- [Directions]
Please copy each line below that contains the word "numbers".

[Records from a collection]
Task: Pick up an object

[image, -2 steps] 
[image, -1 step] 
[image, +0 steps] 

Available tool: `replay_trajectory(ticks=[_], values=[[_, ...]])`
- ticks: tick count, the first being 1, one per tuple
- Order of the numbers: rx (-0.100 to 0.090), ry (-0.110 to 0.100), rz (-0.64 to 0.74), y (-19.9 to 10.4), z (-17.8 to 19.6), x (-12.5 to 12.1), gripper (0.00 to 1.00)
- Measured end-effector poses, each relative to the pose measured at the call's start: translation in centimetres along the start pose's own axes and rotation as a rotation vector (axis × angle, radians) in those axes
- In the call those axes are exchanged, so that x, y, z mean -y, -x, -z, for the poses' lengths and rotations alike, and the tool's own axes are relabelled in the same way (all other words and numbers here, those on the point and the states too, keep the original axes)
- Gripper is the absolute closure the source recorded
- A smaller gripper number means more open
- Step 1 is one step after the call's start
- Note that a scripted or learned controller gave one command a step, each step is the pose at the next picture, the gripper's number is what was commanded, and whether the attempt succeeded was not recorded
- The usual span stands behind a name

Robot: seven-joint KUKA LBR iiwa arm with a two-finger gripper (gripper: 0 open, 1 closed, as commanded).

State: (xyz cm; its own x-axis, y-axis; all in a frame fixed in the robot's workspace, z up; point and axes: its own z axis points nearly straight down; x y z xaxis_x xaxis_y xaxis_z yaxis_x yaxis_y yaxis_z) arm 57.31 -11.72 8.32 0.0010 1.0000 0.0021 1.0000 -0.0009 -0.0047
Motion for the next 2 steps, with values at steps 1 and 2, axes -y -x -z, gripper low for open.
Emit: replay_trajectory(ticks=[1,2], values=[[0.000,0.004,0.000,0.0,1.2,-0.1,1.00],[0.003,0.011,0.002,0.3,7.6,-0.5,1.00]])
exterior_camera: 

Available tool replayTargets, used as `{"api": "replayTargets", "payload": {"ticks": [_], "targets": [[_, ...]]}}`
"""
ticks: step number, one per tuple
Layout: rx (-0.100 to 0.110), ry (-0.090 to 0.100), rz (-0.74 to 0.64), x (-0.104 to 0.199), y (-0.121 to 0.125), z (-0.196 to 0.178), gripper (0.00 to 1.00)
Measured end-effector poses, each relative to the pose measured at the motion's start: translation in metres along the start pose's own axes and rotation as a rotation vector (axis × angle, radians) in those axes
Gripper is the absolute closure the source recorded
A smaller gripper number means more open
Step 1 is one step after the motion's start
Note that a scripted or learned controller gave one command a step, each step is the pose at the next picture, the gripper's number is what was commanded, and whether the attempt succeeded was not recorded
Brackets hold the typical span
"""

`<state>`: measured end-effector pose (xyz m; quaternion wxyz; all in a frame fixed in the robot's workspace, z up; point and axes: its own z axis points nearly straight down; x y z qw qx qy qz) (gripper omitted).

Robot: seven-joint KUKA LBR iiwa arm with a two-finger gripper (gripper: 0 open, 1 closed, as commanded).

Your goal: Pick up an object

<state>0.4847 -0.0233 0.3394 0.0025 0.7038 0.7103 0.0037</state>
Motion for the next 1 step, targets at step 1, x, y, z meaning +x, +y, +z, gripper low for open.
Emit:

- [Response]
- Order of the numbers: rx (-0.100 to 0.090), ry (-0.110 to 0.100), rz (-0.64 to 0.74), y (-19.9 to 10.4), z (-17.8 to 19.6), x (-12.5 to 12.1), gripper (0.00 to 1.00)
- In the call those axes are exchanged, so that x, y, z mean -y, -x, -z, for the poses' lengths and rotations alike, and the tool's own axes are relabelled in the same way (all other words and numbers here, those on the point and the states too, keep the original axes)

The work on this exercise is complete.